* [Task statement]: Word for word, copy the line that contains "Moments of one" and each line after it in the data below. Pictures stay out of the copy.

* [Raw data]:
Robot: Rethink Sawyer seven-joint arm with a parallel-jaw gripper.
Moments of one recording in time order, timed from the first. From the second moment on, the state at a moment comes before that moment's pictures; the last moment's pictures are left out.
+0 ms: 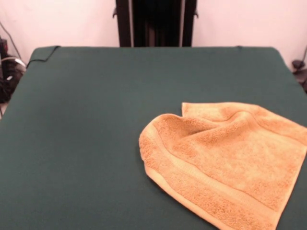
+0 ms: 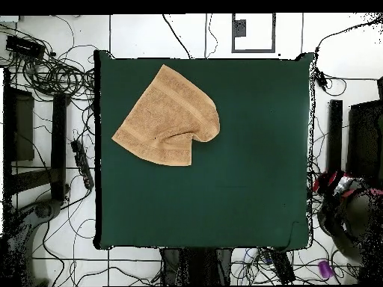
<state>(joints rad) -0.84 -1.16 0.25 1.77 -0.36 0.69 1.81</state>
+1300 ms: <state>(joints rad) -0.55 -1.22 0.10 2.02 -0.25 0.58 1.89</state>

* [Response to this exercise]:
Moments of one recording in time order, timed from the first. From the second moment on, the state at a moment comes before that moment's pictures; the last moment's pictures are left out.
+0 ms: 
+0 ms: 
<state>(joints rad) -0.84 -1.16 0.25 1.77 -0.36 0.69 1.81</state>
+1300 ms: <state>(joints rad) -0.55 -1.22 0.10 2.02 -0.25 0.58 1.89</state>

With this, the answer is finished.